*DIRECTIONS FOR THIS TASK:*
Given the listing that follows, report all lines in which the string "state" occurs.

*GIVEN INFORMATION:*
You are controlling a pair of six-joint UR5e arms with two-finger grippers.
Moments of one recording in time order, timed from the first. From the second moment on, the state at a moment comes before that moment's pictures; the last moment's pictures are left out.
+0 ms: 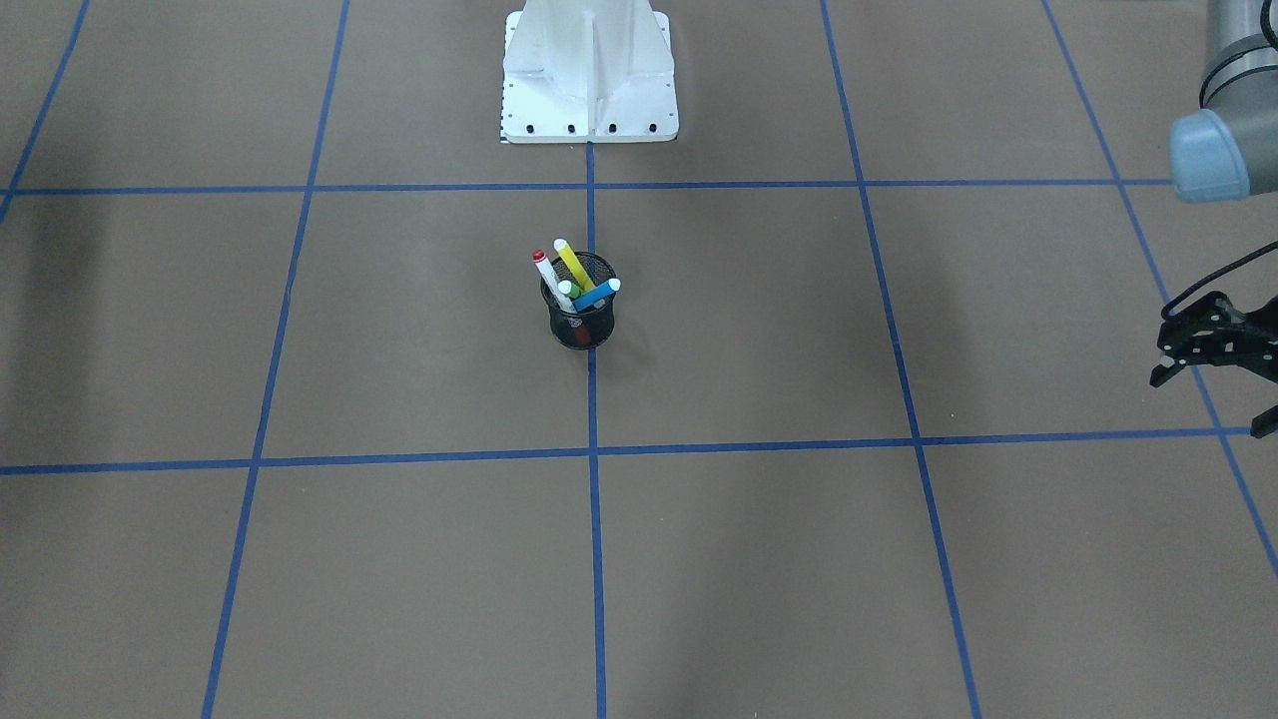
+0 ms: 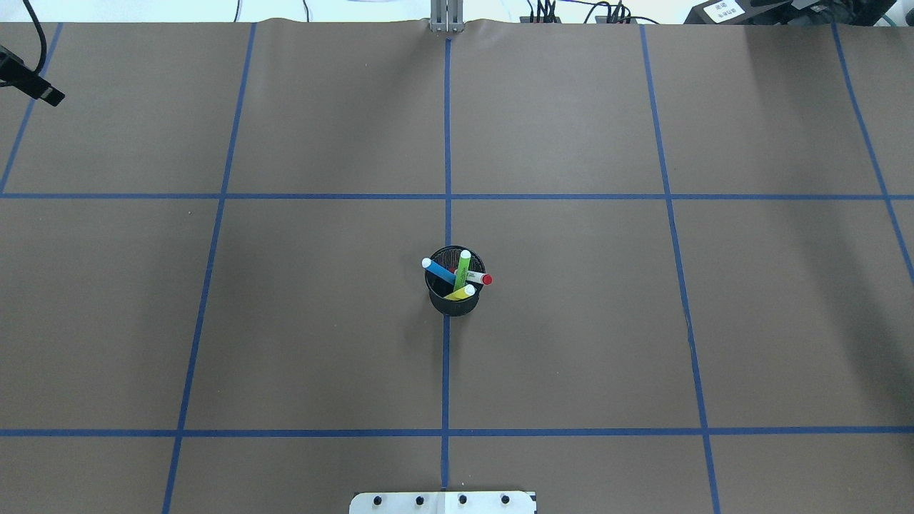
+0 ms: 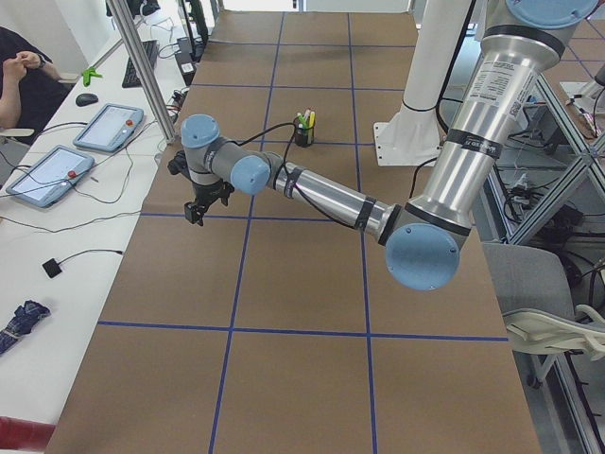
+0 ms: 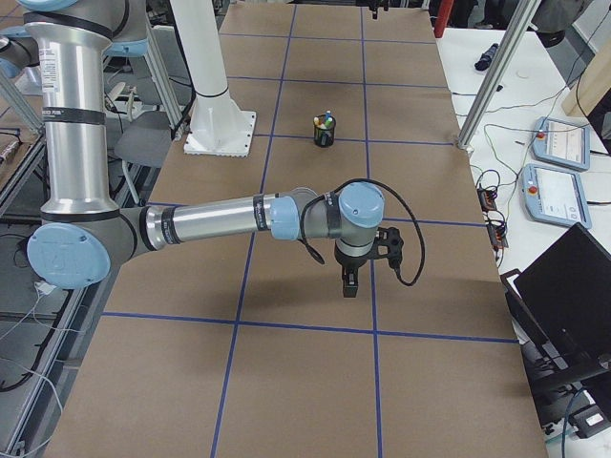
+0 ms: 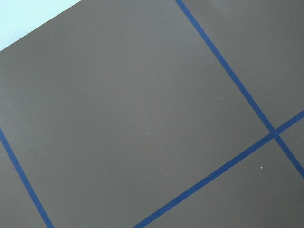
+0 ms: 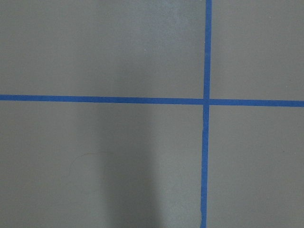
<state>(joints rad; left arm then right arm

*RESULT FOR THIS EXERCISE:*
Moments of one recording in time order, timed from the first. From the second moment on, the state at a moment comes before that moment's pictures; the last moment's pictures are left out.
<state>(joints rad; left arm then right arm

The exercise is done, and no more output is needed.